Bohong juga kalau Arin tidak merasa ragu disaat yang bersamaan.

Ragu akan perasaannya sendiri kepada Ecan. Selama satu bulan lebih, bahkan hampir dua bulan menjalin kedekatan, Arin masih merasa kebingungan akan apa yang sebenarnya ia rasakan.

Arin nyaman dan merasa tenang juga ketika berada di samping Ecan.

Arin pun merasa Ecan menjadi salah satu orang yang bisa menaikan moodnya dengan caranya sendiri.

Arin juga merasa ia bisa mempercayai pernyataan yang Ecan utarakan mengenai maksud dan tujuan Ecan mendekatinya selama ini.

Namun, Arin masih bergelut dengan rasa takut. Takut akan luka yang belum sepenuhnya sembuh itu terbuka kembali kalau ia memutuskan untuk menjalin hubungan lagi dengan laki-laki.

Bukan maksud Arin menggeneralisasi semua laki-laki akan melakukan hal yang sama seperti yang Ale lakukan beberapa bulan ke belakang, tapi kemungkinan itu tetap bisa terjadi. Yang dilakukan oleh Ale bukanlah hal yang membuat Arin trauma. Terlalu dini rasanya untuk mengatakan hal tersebut sebagai "trauma". Arin lebih menganggap luka yang ditorehkan Ale menyebabkan dirinya takut dan agak sulit meyakinkan dirinya sendiri lagi untuk kembali menjalin komitmen dengan lawan jenis.

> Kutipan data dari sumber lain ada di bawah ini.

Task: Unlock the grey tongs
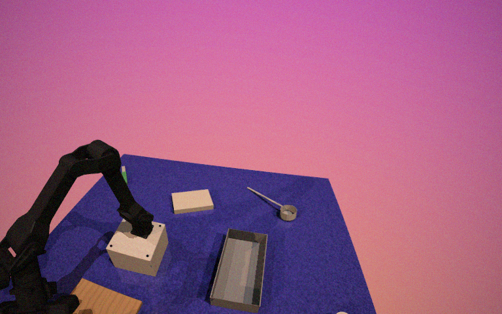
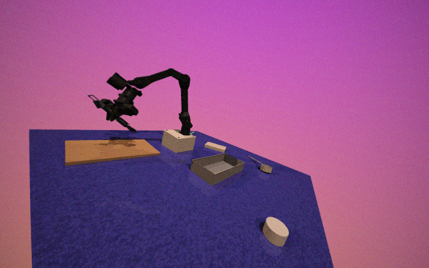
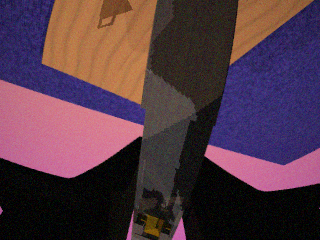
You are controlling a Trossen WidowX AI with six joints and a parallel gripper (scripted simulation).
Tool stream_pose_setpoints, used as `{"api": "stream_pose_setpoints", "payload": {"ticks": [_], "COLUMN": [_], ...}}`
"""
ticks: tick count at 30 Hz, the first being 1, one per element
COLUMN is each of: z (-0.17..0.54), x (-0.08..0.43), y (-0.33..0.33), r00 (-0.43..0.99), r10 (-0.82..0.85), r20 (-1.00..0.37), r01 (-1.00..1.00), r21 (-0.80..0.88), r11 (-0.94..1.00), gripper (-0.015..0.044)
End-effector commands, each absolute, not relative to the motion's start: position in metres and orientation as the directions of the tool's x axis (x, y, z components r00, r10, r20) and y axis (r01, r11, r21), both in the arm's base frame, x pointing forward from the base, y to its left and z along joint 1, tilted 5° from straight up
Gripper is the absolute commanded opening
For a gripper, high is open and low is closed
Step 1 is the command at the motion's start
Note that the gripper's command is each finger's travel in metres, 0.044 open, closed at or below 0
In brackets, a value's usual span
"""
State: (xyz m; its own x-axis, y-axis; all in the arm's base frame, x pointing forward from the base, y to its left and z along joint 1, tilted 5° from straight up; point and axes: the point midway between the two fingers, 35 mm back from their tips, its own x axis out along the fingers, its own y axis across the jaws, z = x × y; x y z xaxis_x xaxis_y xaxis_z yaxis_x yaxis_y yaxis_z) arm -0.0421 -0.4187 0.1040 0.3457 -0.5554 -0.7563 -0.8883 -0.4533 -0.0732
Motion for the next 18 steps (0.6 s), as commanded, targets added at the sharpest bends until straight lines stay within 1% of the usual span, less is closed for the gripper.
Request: {"api": "stream_pose_setpoints", "payload": {"ticks": [1,14,18], "z": [0.117,0.136,0.137], "x": [-0.044,-0.045,-0.045], "y": [-0.415,-0.393,-0.392], "r00": [0.371,0.438,0.441], "r10": [-0.620,-0.741,-0.746], "r20": [-0.691,-0.508,-0.499], "r01": [-0.886,-0.868,-0.867], "r21": [-0.064,-0.025,-0.022], "r11": [-0.459,-0.496,-0.498], "gripper": [-0.0150,-0.0150,-0.0150]}}
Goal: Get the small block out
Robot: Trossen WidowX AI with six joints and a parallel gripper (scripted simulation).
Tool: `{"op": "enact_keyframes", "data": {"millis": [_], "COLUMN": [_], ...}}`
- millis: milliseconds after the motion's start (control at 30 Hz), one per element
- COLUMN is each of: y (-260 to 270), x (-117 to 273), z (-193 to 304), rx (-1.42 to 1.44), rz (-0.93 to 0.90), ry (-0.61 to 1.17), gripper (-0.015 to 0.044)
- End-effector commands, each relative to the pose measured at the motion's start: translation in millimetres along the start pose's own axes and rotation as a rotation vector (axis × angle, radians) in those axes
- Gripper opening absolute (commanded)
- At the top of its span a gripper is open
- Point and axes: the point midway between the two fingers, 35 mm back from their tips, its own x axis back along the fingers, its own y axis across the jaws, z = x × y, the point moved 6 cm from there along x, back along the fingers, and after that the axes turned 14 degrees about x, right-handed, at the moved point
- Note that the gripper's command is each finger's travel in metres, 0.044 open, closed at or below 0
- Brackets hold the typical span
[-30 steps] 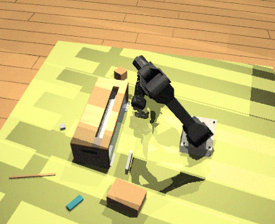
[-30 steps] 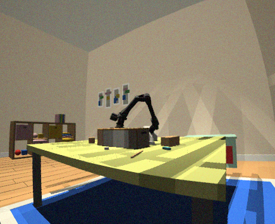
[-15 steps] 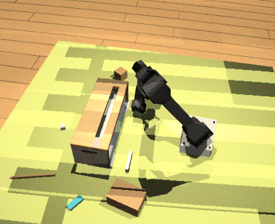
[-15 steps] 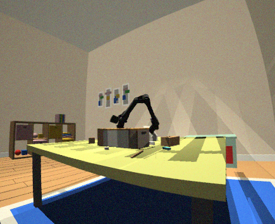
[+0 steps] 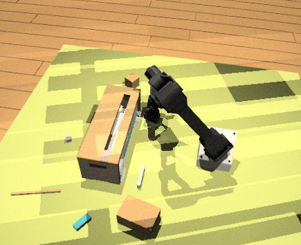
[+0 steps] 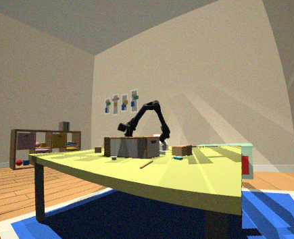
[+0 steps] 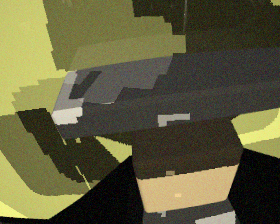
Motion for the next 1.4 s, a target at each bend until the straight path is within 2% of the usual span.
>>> {"op": "enact_keyframes", "data": {"millis": [0, 200, 400, 1367], "y": [3.9, 6.0, 5.0, -55.2], "x": [17.8, 49.7, 56.3, 165.2], "z": [8.3, 20.8, 22.7, 23.1], "rx": [0.006, 0.010, 0.000, -0.463], "rz": [-0.012, -0.012, -0.018, -0.254], "ry": [0.004, 0.002, 0.002, 0.027], "gripper": [0.0000, 0.0000, 0.0000, 0.0000]}}
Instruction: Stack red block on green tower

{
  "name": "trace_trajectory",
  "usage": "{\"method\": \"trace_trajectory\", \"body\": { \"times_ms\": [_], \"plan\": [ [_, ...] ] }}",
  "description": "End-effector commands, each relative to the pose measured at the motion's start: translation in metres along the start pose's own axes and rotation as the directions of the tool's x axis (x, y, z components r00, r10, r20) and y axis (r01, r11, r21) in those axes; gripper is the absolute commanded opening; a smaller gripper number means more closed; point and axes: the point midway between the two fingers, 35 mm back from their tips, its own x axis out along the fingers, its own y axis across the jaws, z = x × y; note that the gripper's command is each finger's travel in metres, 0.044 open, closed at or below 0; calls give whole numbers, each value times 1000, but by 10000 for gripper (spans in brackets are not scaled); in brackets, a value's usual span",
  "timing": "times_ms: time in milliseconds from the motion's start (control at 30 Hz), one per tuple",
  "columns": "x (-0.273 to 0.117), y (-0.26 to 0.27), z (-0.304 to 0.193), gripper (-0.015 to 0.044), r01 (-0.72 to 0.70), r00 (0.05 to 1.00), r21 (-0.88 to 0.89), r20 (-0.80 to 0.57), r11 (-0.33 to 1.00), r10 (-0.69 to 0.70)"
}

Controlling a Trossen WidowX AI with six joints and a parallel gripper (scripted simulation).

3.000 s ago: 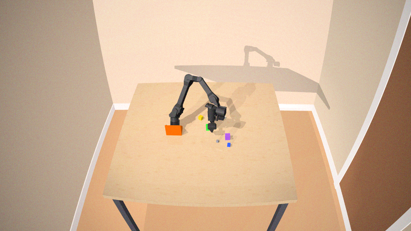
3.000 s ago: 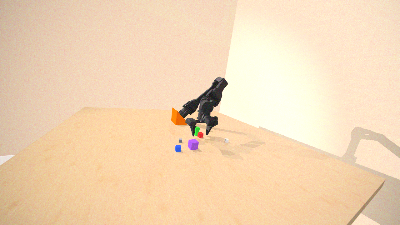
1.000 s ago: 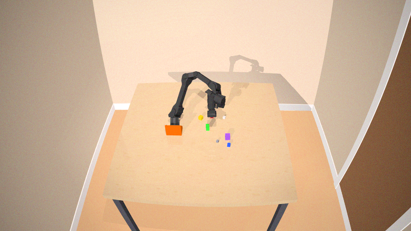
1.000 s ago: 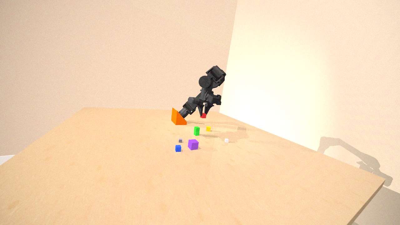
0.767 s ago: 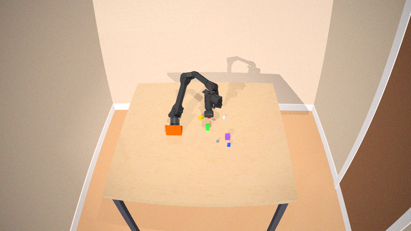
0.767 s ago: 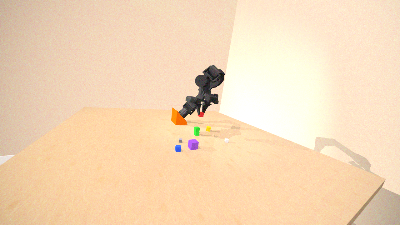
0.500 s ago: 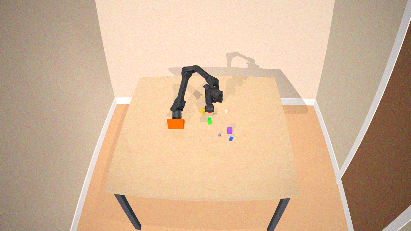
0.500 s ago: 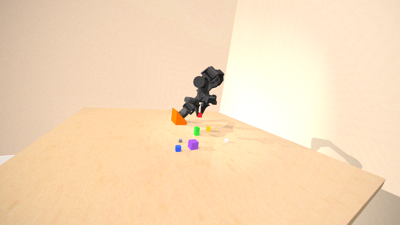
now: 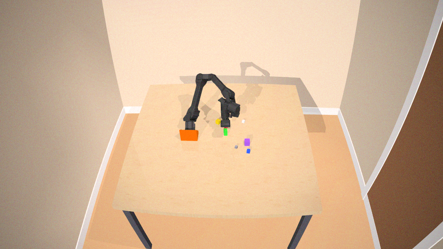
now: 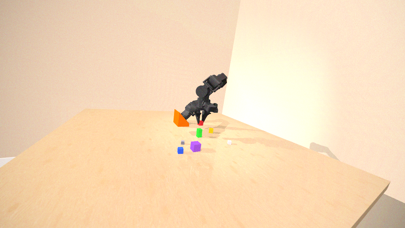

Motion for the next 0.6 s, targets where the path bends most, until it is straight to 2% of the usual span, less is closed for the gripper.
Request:
{"method": "trace_trajectory", "body": {
  "times_ms": [0, 567],
  "plan": [
    [16, 1, -1, 0, -7, 1000, 4, -5, 1000, 7],
    [25, 1, -2, 0, -7, 1000, 4, -5, 1000, 7]
  ]
}}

Arin tidak bermaksud menyalahkan Ale. Bagi Arin, kandasnya hubungan mereka juga disebabkan oleh Arin yang tidak mencoba bertanya pada Ale. Sebelum akhirnya Ale yang memutuskan hubungan mereka secara sepihak, dengan alasan yang awalnya agak sulit di terima oleh Arin, karena Arin baru mendengar istilah yang Ale gunakan pada saat itu dan pada saat itu pun Arin merasa ia tidak merasakan hal yang sama. Arin masih menyayangi Ale, sedang Ale tidak.

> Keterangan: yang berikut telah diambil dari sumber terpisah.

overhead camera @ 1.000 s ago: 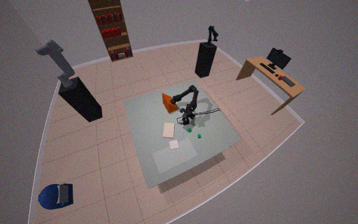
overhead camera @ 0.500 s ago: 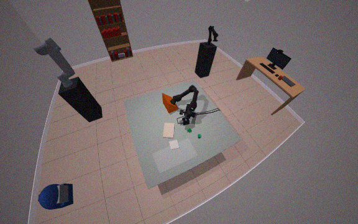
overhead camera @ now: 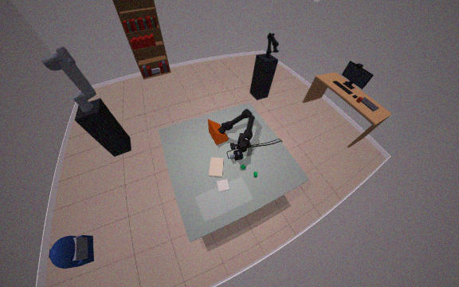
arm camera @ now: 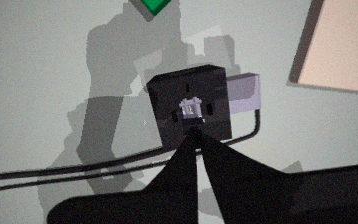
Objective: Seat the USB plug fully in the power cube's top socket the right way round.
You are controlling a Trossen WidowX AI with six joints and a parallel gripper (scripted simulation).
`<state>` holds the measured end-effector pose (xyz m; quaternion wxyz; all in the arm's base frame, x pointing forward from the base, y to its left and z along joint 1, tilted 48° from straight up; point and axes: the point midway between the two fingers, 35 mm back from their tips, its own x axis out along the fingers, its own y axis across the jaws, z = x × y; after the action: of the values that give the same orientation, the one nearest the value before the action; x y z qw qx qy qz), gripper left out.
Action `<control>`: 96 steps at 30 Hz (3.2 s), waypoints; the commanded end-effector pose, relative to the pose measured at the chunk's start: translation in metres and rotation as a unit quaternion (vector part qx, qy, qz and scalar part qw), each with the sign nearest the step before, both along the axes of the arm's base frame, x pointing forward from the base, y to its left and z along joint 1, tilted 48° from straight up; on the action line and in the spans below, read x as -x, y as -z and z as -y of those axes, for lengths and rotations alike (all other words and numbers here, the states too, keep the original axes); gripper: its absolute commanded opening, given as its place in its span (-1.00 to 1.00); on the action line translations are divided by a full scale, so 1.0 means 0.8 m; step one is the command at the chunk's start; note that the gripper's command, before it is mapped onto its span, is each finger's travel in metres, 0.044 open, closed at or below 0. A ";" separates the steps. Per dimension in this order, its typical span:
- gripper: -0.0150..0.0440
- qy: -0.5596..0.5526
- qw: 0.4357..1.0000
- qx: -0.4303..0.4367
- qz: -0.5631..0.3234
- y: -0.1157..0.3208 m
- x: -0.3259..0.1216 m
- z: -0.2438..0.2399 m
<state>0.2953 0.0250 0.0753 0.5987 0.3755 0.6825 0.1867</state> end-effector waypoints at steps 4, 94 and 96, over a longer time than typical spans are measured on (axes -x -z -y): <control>-0.49 -0.055 0.997 0.000 0.058 0.001 0.001 0.000; -0.49 -0.480 0.705 -0.001 0.522 0.003 0.001 -0.002; -0.49 -0.481 0.704 -0.001 0.522 0.004 0.001 -0.002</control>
<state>0.2955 0.0258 0.0736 0.6890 -0.1600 0.3493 0.6145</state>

Atas dasar ketakutan itu, maka Arin memutuskan untuk menemui Ayi, kakak sepupunya yang bisa dibilang cukup mengenal pribadi Ecan.

Bagai gayung bersambut, belum juga Arin mengabari kalau dirinya ingin bertemu dengan Ayi, Ayi sudah terlebih dahulu mengajak Arin untuk bertemu. Karena kebetulan Ayi hari itu bisa pulang lebih awal dari rumah sakit.

"Halo Arin sayaaaaang! Ketemu yuuuk, teteh kangen." Kata Ayi melalui sambungan telepon.

"TETEEHHHHHH! Ih aku baru aja mau telepon teteh ngajak ketemu!!!" jawab Arin bersemangat.

"Kamu kelar kelas jam berapa?" tanya Ayi.

"Jam 2 teh, ntar ketemuan di tempat aja gimana?"

"Boleeh, mau makan dimana nih?"

"Gormeteria deh teh, mau gak? Aku pengen milo dinno mile crepes nya, udah lama. Hahahha." Ajak Arin.

"Boleh-boleh, teteh ajak Raka gak apa-apa?"

"IH GAK APA-APA BANGET TEHHH! Aku juga kangen Kak Raka." Jawab Arin bersemangat karena ia bisa sekaligus bertanya kepada Raka, yang notabenenya lebih sering bertemu dengan Ecan tiap harinya, meski Ecan sudah selesai melakukan kegiatan magangnya. Namun, sesekali Ecan masih sering ke kantor Raka untuk membantu beberapa projek.

"I smell something suspicious nih, dari tadi kayaknya semangat banget." Tebak Ayi.

"Nanti aja ya teh ceritanya, hehehe. Aku kelas dulu ya teh. Nanti kalau teteh on the way, kabarin ya. Dadah teteeeeh." Kata Arin sambil menutup sambungan telepon.

Arin memang dekat dengan Raka dan Ayi. Arin menganggap keduanya seperti kakak kandungnya sendiri. Karena setelah kepergian kakak laki-lakinya, Ega ke Nottingham untuk meneruskan pendidikannya dan Ega jarang pulang karena terlampau betah menetap di Nottingham, Arin merasa tidak ada sosok kakak yang bisa ia recoki. Beruntung ada Raka dan Ayi yang sama-sama menetap di Bandung.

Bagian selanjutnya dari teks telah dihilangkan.